Brief -
Please filter the listing for the string "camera" and copy each matching line.

Given material Start Marker

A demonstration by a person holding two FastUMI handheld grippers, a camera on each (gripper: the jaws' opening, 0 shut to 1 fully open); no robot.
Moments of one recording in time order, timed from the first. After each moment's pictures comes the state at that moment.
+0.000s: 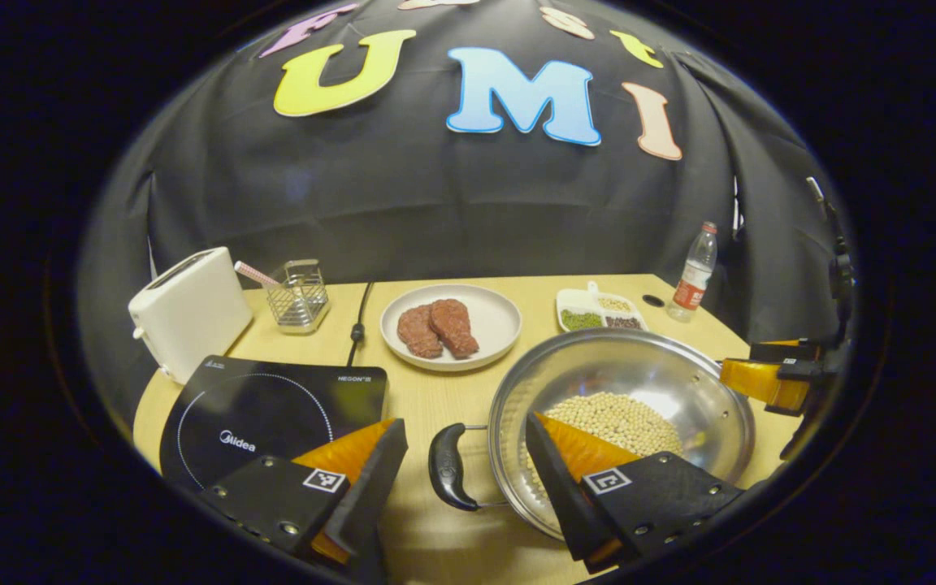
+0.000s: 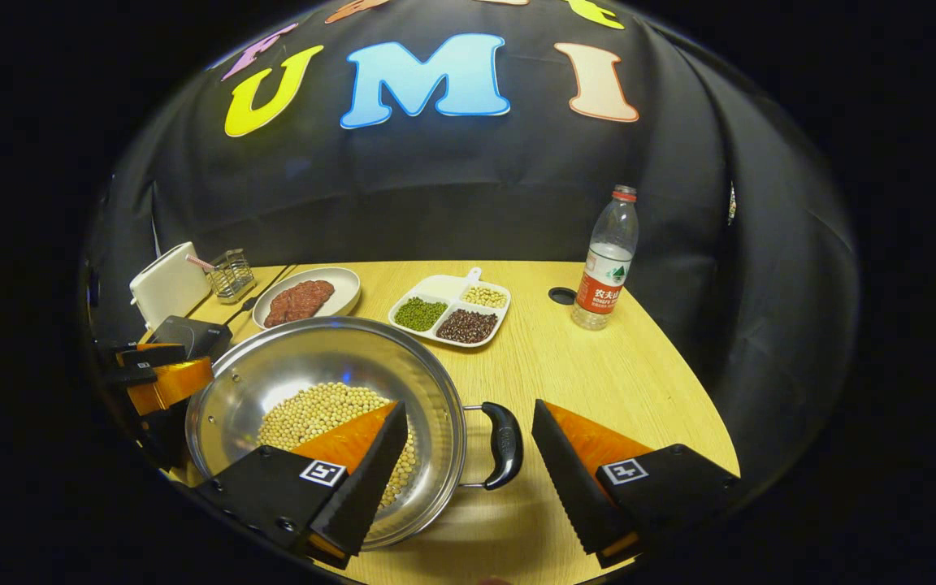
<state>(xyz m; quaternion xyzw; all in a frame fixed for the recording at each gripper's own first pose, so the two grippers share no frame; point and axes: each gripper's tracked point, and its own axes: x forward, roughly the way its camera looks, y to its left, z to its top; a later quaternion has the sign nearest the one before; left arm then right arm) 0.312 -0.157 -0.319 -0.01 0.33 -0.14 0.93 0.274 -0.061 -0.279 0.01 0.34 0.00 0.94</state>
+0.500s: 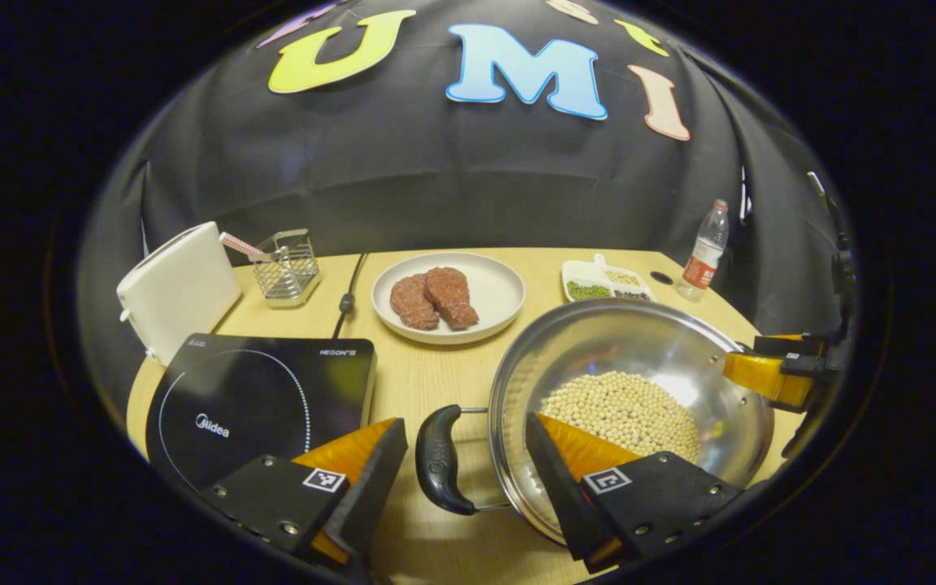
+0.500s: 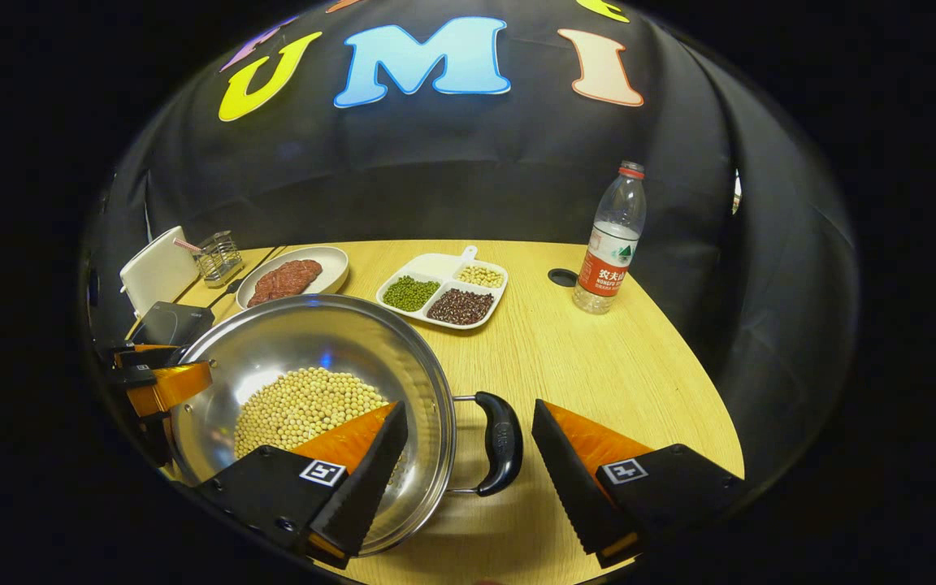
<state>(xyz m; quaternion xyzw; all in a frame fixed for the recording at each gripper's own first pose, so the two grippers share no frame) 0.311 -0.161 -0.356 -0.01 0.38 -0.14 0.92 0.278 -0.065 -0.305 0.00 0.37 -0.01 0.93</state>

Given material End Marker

Answer to this problem -
A demonstration by a person holding two FastUMI handheld grippers, a camera on each (gripper: the jaws' opening, 0 shut to 1 fully open); no robot.
<state>(xyz m; quaternion xyzw; all in a frame fixed for the recording at each gripper's own first pose, so the two grippers share no frame; point and axes: each gripper's tracked point, and its own axes: x forward, roughly the way its camera looks, y to its left, z to its top; a later quaternion has the sign nearest the one before; left arm then right arm) 0.312 -0.157 -0.319 -0.01 0.33 -0.14 0.93 0.274 -0.061 -0.279 0.01 0.34 0.00 0.94</state>

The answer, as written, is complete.